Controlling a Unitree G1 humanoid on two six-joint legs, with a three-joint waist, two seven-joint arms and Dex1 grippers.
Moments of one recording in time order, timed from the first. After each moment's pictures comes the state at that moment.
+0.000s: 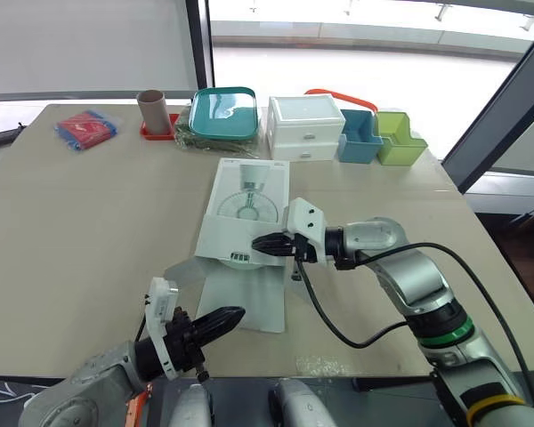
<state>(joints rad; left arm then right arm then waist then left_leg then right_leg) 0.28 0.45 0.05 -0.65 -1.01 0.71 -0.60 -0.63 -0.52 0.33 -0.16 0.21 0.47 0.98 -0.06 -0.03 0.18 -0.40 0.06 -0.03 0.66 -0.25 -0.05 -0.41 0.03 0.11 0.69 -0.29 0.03</state>
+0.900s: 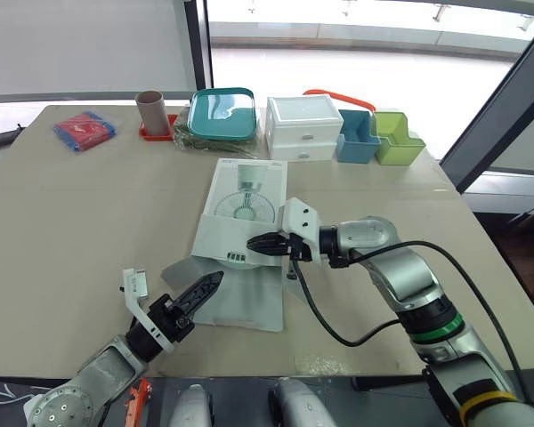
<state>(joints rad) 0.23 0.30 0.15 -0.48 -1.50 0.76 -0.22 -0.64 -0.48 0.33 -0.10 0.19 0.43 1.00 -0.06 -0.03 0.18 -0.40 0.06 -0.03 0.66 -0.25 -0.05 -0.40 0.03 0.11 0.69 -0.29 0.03</state>
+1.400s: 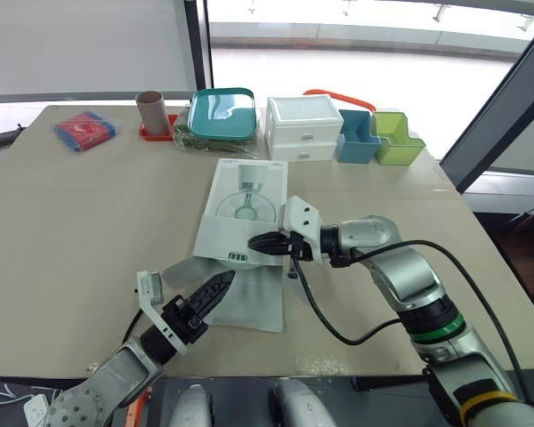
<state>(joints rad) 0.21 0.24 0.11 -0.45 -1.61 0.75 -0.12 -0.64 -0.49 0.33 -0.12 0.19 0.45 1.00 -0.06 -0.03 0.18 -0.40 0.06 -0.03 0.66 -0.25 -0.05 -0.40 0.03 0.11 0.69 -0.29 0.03</state>
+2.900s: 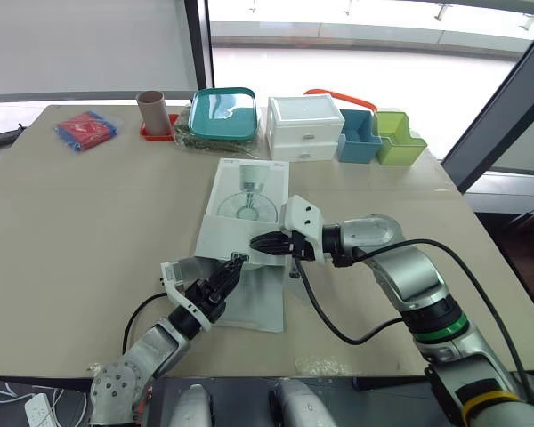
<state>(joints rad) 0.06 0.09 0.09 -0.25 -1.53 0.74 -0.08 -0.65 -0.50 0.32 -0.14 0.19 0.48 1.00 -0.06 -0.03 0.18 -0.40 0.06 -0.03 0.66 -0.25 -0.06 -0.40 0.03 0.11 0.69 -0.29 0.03</state>
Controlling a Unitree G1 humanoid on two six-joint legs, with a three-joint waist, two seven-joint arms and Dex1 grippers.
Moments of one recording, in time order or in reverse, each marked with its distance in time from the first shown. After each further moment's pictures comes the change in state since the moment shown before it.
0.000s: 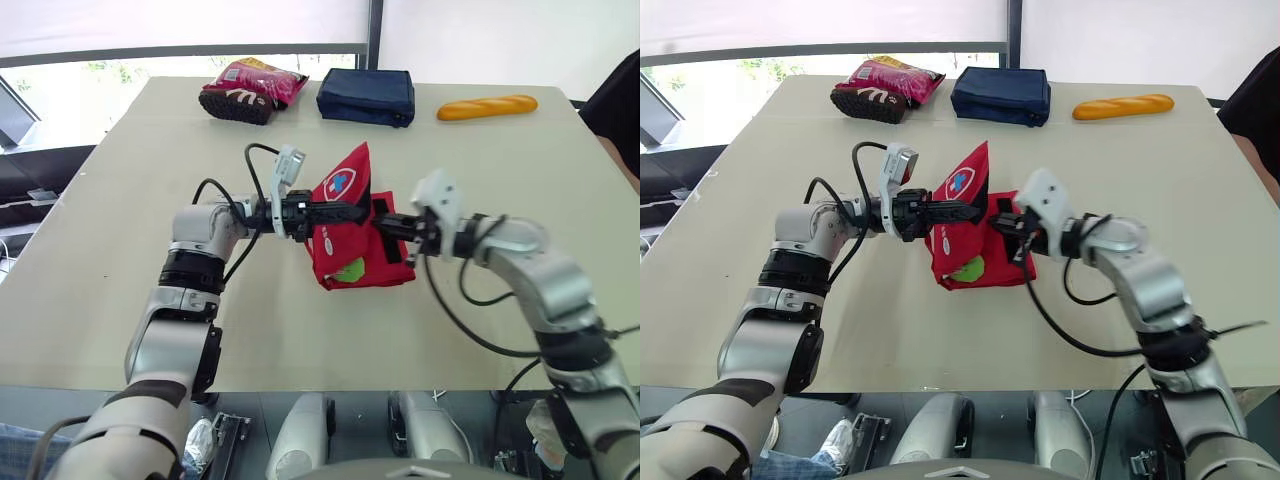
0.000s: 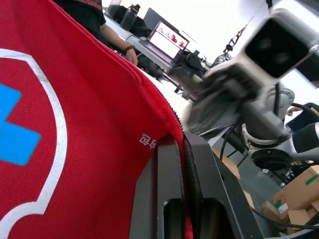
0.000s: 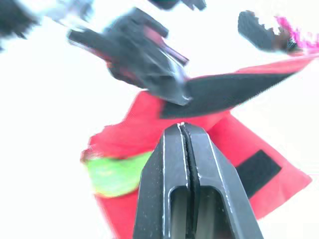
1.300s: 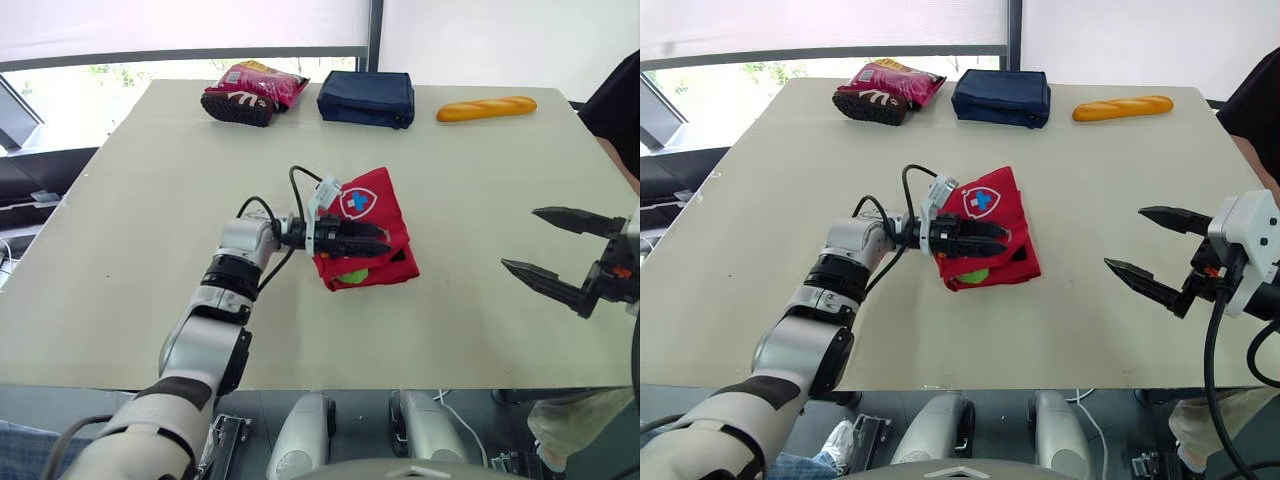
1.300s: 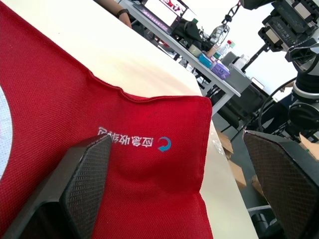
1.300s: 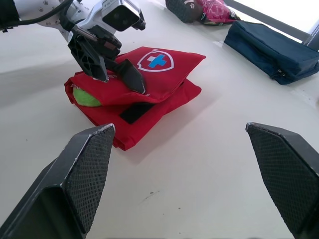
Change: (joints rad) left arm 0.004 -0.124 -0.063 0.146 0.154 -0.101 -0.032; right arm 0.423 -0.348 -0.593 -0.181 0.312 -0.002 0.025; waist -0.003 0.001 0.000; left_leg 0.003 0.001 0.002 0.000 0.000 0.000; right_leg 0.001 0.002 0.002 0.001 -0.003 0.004
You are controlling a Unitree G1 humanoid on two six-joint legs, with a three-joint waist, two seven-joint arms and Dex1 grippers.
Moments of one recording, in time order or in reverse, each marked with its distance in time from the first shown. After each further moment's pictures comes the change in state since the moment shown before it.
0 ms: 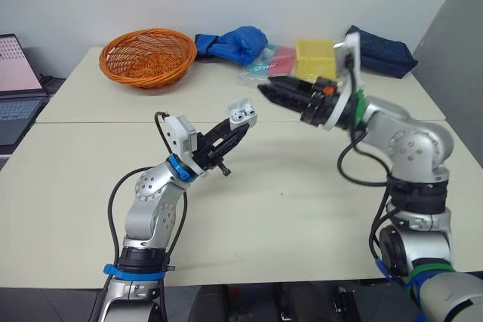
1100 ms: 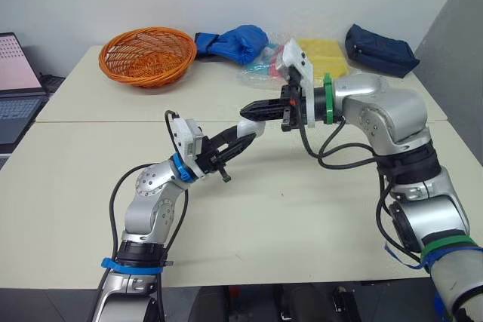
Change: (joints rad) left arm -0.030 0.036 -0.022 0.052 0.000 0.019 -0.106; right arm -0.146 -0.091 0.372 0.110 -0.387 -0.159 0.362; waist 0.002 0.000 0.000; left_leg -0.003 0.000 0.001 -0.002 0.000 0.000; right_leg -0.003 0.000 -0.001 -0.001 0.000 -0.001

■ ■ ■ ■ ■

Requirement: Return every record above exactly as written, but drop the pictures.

Response area:
Controlling a Unitree G1 humanoid on two six-joint legs, with a three-joint waist, two seven-joint arms and Dex1 grippers.
Moments of one recording in time order, timed from the first. After each moment's pictures comes the state at that moment.
+0.000s: 
<state>(joints rad; left arm then right arm then waist then left_leg then right_leg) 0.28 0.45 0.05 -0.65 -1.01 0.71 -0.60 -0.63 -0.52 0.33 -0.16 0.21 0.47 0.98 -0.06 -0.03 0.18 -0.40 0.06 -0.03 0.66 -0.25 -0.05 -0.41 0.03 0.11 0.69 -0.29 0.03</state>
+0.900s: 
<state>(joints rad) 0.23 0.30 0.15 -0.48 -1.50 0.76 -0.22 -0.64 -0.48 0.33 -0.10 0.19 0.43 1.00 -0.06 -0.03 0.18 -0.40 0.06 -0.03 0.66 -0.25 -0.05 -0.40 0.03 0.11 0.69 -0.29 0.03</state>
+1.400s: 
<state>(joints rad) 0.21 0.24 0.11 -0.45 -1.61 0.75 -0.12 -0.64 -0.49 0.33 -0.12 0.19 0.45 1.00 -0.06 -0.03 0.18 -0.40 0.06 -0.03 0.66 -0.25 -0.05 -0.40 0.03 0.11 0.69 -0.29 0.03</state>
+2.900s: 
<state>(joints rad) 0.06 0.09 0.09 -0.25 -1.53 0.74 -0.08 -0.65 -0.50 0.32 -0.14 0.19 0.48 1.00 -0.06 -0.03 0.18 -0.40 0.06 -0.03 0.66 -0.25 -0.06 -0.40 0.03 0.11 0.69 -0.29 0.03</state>
Controlling a Unitree G1 humanoid on two six-joint legs, with a three-joint waist, two seven-joint arms and Dex1 grippers.
Moments of one recording, in time order or in reverse, each marked with its distance in time from the first shown. After each further moment's pictures comes the change in state since the moment shown before it.
0.000s: 
0.000s: 
0.000s: 
1.300s: 
1.300s: 
1.300s: 
Change: (joints rad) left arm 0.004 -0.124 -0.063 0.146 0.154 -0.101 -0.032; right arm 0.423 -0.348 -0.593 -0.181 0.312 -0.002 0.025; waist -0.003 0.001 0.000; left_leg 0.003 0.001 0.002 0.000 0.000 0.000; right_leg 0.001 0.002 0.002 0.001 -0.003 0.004
You are controlling a Unitree G1 humanoid on two six-joint legs, with a three-joint waist, two seven-joint arms and Dex1 grippers.
Moments of one recording, in time order or in reverse, each marked with its distance in time from the first shown. After each further moment's pictures comes the change in state since the moment shown before it.
0 ms: 
1100 ms: 
Change: (joints rad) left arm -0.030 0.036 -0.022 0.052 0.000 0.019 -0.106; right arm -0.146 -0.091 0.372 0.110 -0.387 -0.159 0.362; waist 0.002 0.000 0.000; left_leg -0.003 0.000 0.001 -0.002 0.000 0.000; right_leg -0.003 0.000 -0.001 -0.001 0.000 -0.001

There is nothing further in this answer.